• _Goal of the exercise_
Each line below that includes the word "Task" adds one to the count; give that count and nothing else.

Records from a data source
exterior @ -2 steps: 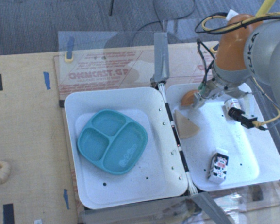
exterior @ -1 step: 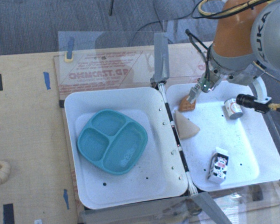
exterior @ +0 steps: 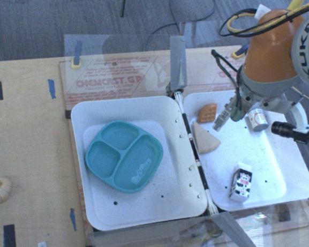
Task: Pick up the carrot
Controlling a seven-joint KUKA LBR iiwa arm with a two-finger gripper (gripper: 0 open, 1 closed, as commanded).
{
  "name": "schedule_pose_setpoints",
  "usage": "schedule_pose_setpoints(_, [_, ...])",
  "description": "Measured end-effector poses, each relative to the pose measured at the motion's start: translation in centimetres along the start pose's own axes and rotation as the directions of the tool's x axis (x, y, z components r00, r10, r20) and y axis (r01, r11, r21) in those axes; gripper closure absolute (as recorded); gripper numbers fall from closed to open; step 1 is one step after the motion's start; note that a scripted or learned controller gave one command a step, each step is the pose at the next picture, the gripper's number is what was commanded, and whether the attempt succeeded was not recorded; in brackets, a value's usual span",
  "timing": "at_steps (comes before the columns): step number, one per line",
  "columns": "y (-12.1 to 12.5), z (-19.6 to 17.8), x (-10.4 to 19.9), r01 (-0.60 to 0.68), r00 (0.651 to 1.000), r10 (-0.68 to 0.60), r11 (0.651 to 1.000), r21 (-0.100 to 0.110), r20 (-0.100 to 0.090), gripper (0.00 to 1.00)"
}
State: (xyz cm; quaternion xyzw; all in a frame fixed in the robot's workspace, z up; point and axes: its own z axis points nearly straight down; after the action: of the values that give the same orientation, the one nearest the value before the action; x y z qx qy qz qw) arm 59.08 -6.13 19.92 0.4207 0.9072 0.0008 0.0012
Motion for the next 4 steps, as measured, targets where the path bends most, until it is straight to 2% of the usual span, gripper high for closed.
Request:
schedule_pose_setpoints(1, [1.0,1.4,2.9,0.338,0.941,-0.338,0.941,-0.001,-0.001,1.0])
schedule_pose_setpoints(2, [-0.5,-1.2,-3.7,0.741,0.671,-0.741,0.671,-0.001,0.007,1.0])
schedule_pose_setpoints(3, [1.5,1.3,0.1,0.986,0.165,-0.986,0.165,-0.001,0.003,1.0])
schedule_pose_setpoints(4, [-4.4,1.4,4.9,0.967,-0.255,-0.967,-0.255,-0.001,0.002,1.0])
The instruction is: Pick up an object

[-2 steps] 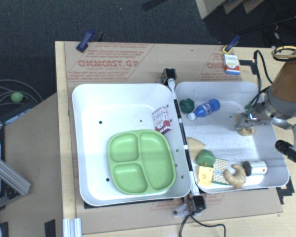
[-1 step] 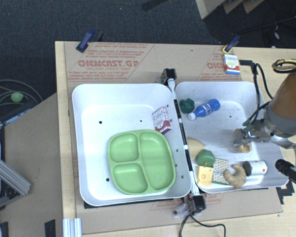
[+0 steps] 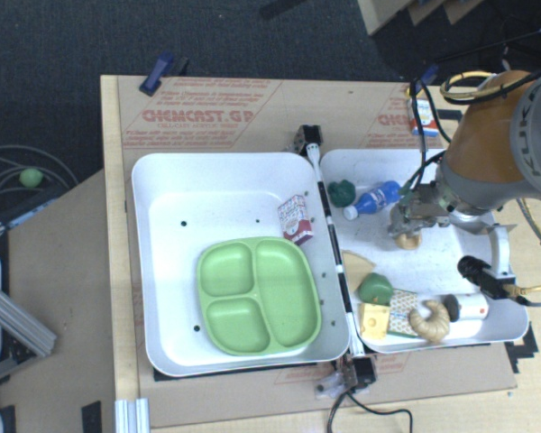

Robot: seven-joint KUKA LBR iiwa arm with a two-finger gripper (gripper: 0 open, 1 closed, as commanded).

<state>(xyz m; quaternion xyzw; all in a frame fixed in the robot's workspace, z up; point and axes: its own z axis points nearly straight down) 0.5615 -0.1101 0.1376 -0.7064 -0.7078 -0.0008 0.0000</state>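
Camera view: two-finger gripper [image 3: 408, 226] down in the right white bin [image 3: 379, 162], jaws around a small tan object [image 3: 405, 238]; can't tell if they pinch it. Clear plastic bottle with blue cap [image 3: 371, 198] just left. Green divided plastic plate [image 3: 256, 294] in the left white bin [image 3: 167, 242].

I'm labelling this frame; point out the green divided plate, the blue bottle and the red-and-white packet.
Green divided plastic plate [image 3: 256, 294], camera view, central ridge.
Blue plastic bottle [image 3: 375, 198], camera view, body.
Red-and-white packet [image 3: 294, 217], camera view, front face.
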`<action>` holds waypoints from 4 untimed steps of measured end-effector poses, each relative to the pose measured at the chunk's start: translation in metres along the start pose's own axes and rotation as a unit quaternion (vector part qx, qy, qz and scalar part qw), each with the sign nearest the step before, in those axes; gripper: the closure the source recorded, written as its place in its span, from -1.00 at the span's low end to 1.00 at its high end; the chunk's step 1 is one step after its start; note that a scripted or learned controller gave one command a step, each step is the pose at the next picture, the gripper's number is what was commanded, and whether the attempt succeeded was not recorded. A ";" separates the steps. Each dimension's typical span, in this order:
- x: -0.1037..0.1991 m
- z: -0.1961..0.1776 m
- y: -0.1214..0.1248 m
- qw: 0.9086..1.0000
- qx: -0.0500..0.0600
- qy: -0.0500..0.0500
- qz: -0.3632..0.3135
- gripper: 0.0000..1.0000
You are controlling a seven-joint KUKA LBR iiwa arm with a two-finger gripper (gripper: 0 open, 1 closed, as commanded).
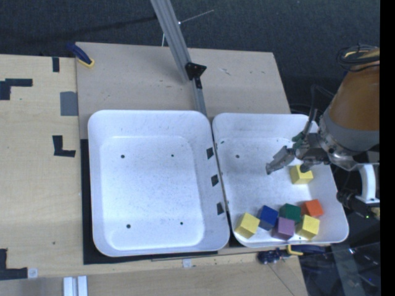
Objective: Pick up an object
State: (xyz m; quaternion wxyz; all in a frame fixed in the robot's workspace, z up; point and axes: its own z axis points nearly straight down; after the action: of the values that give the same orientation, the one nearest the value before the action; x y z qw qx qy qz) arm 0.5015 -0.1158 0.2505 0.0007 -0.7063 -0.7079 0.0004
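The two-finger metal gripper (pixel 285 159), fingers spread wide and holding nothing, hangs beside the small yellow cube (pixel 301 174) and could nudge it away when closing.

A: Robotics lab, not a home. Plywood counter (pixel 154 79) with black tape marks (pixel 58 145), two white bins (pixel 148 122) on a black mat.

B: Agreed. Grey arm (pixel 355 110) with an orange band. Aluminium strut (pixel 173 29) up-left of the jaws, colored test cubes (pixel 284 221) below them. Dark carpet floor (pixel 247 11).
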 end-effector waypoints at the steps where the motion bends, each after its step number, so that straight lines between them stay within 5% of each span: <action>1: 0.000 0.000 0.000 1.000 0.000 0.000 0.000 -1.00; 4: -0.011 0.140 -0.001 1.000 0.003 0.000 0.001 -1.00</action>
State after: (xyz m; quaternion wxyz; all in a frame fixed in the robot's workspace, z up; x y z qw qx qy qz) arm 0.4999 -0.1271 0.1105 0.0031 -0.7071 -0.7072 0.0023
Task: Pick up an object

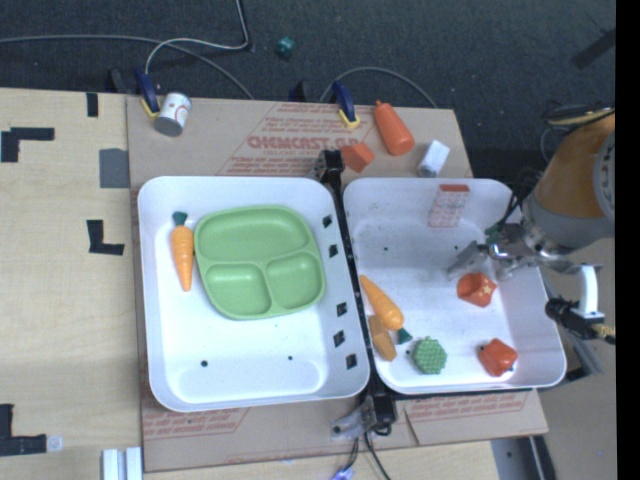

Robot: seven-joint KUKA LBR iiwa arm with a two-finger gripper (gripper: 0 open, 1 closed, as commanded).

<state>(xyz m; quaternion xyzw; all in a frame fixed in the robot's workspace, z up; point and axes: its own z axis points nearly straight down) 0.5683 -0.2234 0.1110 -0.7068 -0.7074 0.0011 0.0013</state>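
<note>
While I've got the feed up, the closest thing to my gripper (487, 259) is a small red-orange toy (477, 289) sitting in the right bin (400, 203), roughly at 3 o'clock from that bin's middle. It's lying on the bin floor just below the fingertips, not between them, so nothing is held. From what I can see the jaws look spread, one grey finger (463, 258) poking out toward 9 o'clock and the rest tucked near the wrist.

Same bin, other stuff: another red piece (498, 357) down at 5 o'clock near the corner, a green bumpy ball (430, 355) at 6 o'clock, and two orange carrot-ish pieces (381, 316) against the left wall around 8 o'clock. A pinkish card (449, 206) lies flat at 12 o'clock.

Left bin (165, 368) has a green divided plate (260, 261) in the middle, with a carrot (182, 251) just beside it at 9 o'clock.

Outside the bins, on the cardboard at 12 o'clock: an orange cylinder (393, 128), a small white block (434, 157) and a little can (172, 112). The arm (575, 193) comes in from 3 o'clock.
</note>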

• _Response below_
2